__Required action__. Go through the data below and repeat it exactly, skipping each picture.

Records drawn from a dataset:
##########

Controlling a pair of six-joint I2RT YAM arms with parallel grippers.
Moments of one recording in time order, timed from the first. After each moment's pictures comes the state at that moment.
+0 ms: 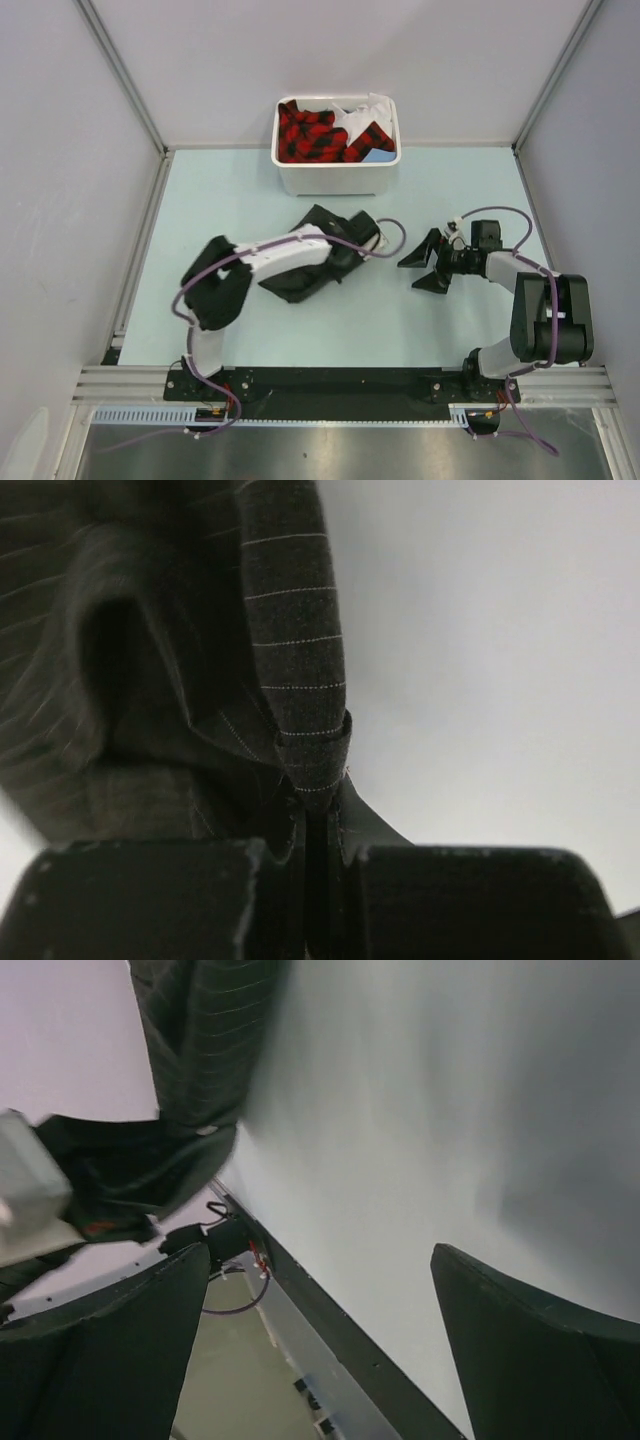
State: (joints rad) left arm -0.86 1.88 1.47 -0.84 -0.15 0.11; right arm -0.05 1.49 0.69 -0.26 -0.93 0.54
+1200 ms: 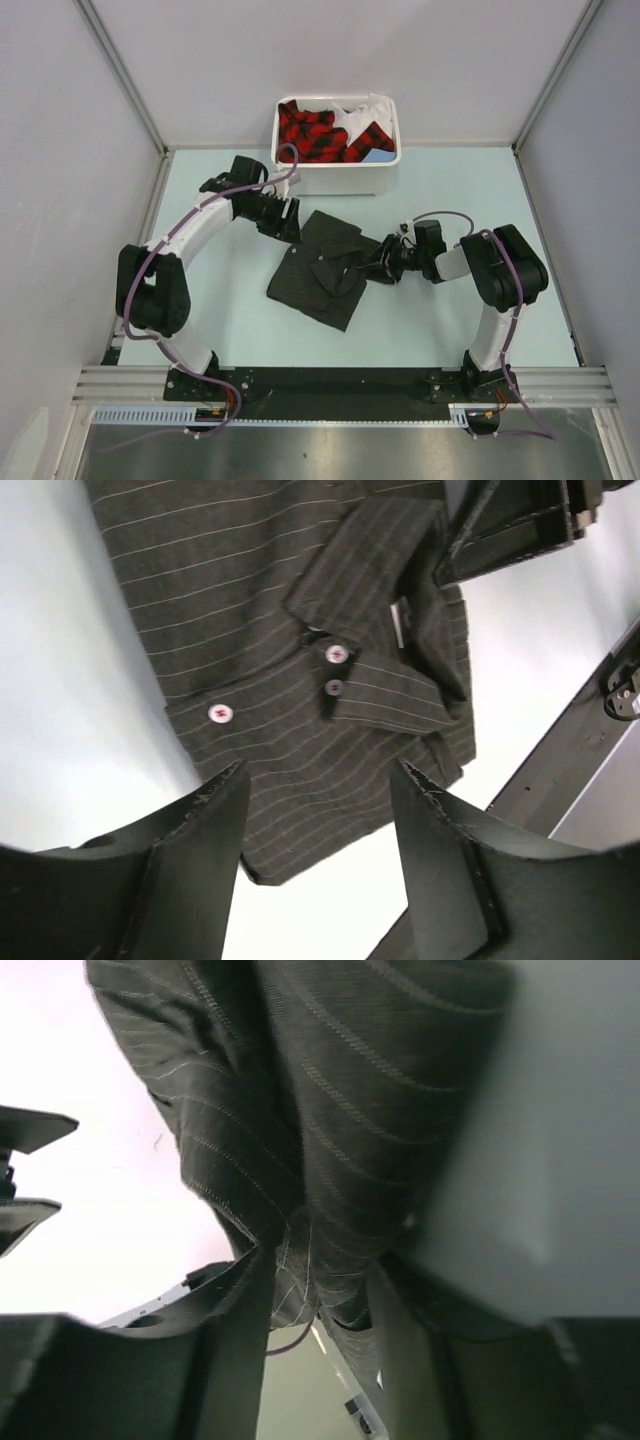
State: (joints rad) left arm -0.30 1.67 1.34 -0.75 0.62 0.10; right arm 0.29 1.88 0.67 0.49 -0.81 1.10
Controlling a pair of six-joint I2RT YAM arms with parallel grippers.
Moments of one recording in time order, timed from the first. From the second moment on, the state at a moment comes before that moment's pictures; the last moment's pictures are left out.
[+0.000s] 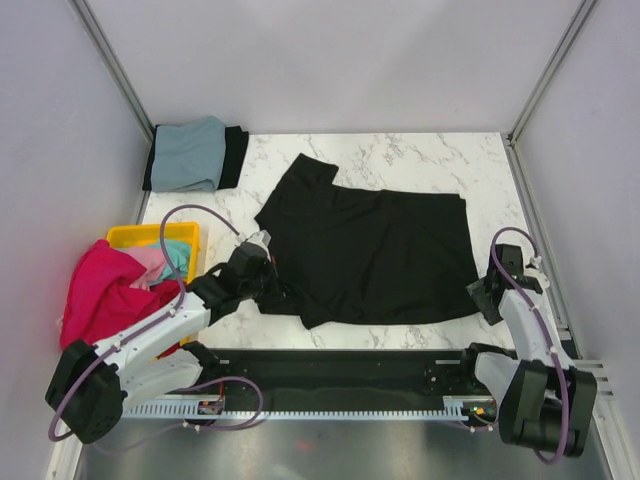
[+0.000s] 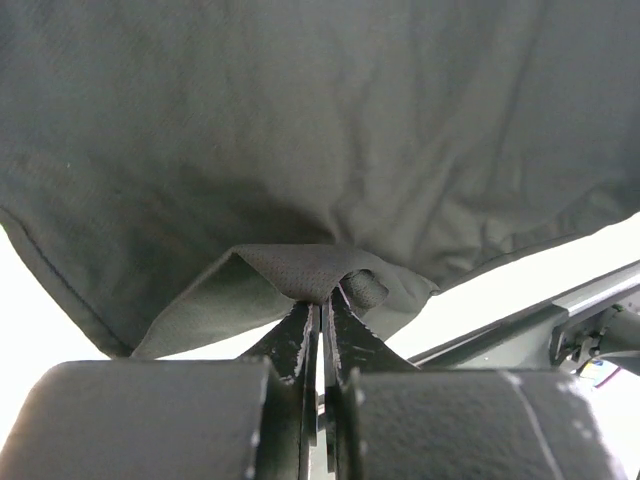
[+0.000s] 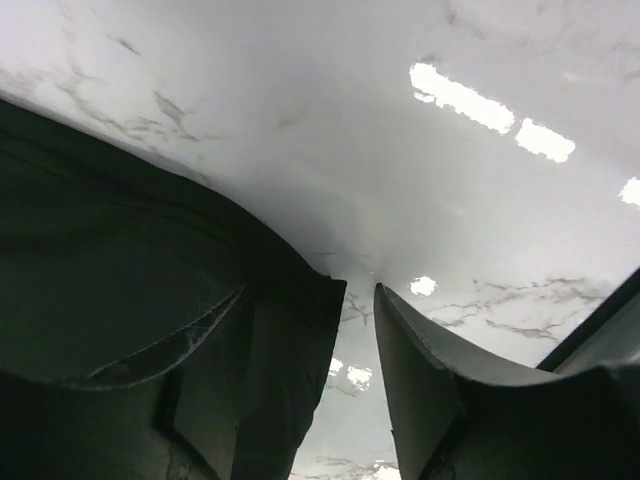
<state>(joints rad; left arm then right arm) -0.65 0.99 0.53 -0.34 0.04 -0.80 -0.21 0.95 0.49 -0.72 0.28 0.90</state>
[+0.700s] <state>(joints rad) -0.64 0.83 0.61 -0.56 0.08 -0.77 -0.21 0.86 0.53 -0.71 0.23 0.85</state>
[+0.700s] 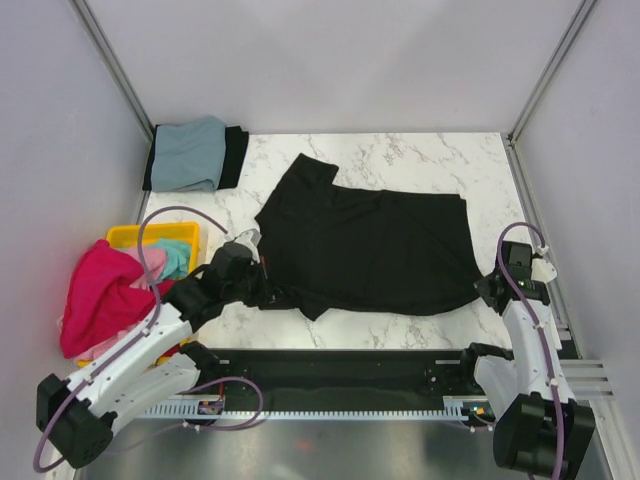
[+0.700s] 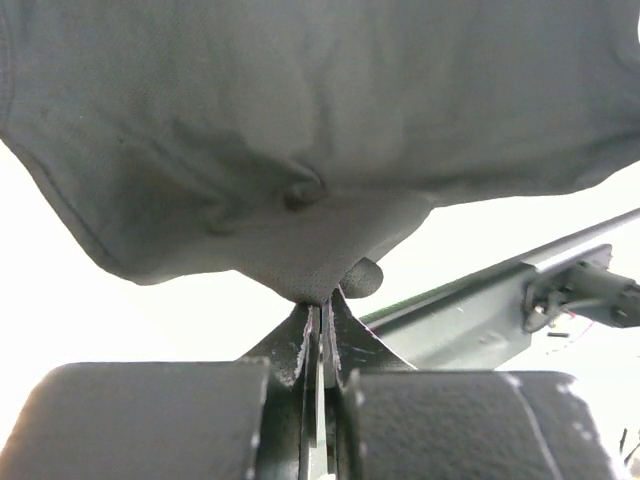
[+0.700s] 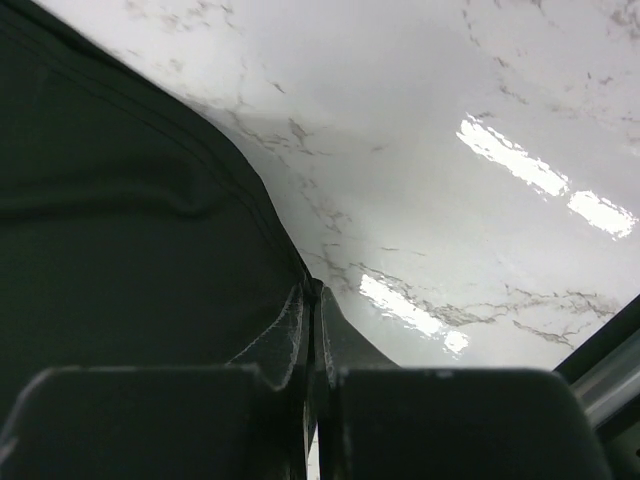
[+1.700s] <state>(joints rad) -0.49 1.54 1.33 -0.78 0.00 -0.44 -0.21 1.34 0.81 -0.45 0.09 0.73</state>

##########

__Exercise response__.
Controlling a pair of six-joint I2RT YAM arms with parallel grippers.
Moments of one recording in time order, timed from the first. After each moment's pictures comes the state at that moment.
+0 ms: 
State: (joints rad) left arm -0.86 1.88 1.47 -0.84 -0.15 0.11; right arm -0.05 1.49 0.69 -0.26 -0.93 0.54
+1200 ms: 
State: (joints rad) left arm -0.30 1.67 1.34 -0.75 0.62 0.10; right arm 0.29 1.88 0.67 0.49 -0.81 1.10
Controlling a pair of six-joint I2RT YAM arms with parallel grippers.
Moments of one recording in time order, timed from the first. From the second moment on, the state at a moment comes before that moment's pictures; the last moment's pictures are left out.
[+0.000s] 
[+0.000s] 
[+0.000s] 
<state>(joints rad; left arm then right arm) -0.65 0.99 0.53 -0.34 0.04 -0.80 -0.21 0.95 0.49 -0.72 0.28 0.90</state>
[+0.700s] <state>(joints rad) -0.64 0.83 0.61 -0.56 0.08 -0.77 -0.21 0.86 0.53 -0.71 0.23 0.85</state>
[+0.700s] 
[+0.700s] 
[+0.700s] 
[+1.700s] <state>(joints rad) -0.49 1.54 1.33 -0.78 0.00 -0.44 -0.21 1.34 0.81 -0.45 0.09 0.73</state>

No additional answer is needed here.